Despite the overall success of Sophomore Welcome, administrators experienced several logistical hurdles such as difficulties getting students to RSVP and thunderstorms Friday evening that forced the Tailgate Dinner to relocate from the parking lot outside Simon Hall to the Bear’s Den. The most difficult obstacle to overcome, however, was COVID-19.

“I think the greatest logistic challenge had to do with COVID,” Pei said. “Things that we hoped to do last May that seemed like they were going to be possible as people were getting vaccines and numbers of cases were going down, started to come into question over the summer as the Delta variant rose in this community. We’ve worked really closely with the COVID monitoring team for the University to make sure that we’re following all of the guidelines set by the St. Louis County Health Department as well as the University.”

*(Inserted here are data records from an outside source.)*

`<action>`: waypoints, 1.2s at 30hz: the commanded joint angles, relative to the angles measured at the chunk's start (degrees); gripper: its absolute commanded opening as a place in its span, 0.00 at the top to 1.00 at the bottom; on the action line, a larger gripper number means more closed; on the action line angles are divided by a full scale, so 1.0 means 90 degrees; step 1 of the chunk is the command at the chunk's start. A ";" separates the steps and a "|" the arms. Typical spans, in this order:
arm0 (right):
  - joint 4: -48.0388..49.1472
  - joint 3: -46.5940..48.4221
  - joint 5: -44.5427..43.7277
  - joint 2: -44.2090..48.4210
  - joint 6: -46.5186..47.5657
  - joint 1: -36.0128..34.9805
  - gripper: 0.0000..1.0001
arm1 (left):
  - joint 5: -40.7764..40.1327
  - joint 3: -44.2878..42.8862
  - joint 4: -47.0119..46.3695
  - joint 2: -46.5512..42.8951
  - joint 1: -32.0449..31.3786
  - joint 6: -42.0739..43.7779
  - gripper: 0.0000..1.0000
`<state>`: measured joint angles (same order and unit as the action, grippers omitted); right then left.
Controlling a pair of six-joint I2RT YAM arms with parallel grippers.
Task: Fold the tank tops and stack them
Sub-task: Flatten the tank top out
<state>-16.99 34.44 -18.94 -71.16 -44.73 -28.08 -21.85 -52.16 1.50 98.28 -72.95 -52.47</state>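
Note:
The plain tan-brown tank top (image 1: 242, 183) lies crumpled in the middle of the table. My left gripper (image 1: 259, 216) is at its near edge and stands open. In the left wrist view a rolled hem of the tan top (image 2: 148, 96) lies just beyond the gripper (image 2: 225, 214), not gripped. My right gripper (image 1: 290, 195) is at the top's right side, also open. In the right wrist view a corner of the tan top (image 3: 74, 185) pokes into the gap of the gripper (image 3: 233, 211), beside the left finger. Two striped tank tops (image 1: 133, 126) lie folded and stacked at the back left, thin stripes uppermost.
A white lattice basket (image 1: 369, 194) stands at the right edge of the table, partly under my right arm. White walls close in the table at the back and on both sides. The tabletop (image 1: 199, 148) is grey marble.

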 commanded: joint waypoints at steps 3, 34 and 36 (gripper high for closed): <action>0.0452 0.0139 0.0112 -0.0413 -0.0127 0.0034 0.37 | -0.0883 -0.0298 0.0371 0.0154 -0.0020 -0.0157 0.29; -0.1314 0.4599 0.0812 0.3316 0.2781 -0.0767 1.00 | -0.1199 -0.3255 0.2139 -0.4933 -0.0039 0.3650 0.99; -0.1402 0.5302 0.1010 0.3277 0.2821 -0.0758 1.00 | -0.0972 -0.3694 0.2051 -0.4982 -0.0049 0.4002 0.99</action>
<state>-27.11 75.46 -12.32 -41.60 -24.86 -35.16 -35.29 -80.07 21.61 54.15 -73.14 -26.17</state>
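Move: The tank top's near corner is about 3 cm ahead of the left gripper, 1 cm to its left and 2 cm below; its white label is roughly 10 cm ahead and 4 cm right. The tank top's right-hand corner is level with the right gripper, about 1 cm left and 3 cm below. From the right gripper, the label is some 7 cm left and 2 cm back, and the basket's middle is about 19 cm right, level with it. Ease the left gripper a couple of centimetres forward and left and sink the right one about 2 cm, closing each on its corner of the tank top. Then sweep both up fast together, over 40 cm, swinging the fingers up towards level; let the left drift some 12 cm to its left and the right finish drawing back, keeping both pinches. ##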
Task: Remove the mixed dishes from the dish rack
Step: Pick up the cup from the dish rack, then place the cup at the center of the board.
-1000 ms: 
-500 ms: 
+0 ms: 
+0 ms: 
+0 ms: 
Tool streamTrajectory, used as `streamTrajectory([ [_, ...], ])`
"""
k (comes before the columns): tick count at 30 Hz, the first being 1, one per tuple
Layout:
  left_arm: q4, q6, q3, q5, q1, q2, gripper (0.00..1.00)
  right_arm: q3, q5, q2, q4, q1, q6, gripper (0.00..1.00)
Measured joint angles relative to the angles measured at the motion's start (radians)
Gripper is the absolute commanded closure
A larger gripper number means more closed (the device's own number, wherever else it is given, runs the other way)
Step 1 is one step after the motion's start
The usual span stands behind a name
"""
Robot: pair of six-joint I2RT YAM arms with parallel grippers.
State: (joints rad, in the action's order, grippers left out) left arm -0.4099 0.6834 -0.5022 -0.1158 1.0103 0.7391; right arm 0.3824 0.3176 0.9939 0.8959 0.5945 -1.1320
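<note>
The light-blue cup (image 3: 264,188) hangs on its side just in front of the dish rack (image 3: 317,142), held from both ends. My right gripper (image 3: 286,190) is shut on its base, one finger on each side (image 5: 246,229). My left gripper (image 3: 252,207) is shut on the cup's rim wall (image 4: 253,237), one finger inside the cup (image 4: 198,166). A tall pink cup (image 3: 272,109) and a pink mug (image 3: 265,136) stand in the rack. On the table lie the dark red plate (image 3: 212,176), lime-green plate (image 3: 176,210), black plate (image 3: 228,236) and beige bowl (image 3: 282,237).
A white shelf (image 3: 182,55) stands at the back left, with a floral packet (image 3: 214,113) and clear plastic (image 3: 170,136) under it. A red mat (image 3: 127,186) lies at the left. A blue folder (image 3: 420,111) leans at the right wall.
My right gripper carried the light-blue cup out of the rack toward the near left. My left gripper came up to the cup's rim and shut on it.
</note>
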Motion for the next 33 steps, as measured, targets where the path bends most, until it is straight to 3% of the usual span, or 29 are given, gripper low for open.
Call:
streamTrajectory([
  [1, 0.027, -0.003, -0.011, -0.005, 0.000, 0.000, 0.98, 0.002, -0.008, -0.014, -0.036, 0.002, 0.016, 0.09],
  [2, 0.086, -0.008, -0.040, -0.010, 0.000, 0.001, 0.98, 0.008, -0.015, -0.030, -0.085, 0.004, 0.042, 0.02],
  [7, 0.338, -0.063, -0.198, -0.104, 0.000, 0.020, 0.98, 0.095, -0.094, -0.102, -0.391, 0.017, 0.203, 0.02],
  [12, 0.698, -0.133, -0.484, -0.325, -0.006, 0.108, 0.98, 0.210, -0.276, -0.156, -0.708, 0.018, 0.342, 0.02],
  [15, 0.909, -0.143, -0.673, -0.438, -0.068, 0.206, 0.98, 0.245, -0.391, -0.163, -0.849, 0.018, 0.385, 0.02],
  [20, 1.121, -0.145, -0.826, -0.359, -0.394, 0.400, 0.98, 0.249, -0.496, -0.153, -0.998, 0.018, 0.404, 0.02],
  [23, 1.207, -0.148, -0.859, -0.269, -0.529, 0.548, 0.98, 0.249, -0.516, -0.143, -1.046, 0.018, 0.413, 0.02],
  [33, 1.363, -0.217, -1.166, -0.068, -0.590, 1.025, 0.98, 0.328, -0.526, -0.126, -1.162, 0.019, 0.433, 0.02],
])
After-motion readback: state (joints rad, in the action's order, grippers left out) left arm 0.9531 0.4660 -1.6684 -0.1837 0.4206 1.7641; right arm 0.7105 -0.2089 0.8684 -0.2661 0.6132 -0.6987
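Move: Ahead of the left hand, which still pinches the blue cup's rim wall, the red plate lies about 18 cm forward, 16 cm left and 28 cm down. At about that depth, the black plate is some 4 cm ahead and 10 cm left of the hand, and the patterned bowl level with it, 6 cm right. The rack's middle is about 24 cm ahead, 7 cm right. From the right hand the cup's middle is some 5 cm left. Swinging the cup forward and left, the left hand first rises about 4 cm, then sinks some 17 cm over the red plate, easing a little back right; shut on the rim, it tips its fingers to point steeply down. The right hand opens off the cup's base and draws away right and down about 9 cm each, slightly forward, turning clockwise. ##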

These guidelines required masking indoors, but allowed for an unmasked outdoor class dinner, a significant change in protocol compared to fall of 2020. Many were excited to see the campus looking more like it did pre-pandemic.

“We’re really excited to see people without masks, walking around somewhat normally,” Village faculty fellow David Hudson said in a speech at the dinner. Others, however, were more wary of the relaxed restrictions.

“There’s so many people all around each other unmasked, even when we’re outside,” sophomore Emma Platt said. “I’m not used to this. I feel like there could have been a little more masking.”

According to Scarlett, sophomore welcome and the second year experience were not intended to be an equivalent replacement to Bear Beginnings. For some students at least, Sophomore Welcome succeeded in helping sophomores transition to their second years.

“I thought [Sophomore Welcome] was the right thing to do, but I’m glad that it wasn’t the full week that freshmen had,” Paradi said. “We went through the WUSA stuff last year and we did a lot of getting familiar with WashU, so I’m glad we didn’t have to redo that. But I’m glad that they at least tried to do something for us, even if it wasn’t necessarily what we would have wanted.”

As Sophomore Welcome came to a close, Associate Vice Chancellor for Student Affairs and Dean of Students Rob Wild congratulated the Class of 2024 on its accomplishments and perseverance as students were presented with commemorative lapel pins.

“We hope you’re able to reflect on and recognize the growth you had and the accomplishments that will continue to build and share your legacy that each one of you leaves,” Wild said. “Not only did you choose to come here, but you did so knowing the challenges that we would face together. No parties, all remote classes for some of you, wearing masks, living with uncertainty. But you did it. You did it together. Congratulations you guys. It’s great to have you back.”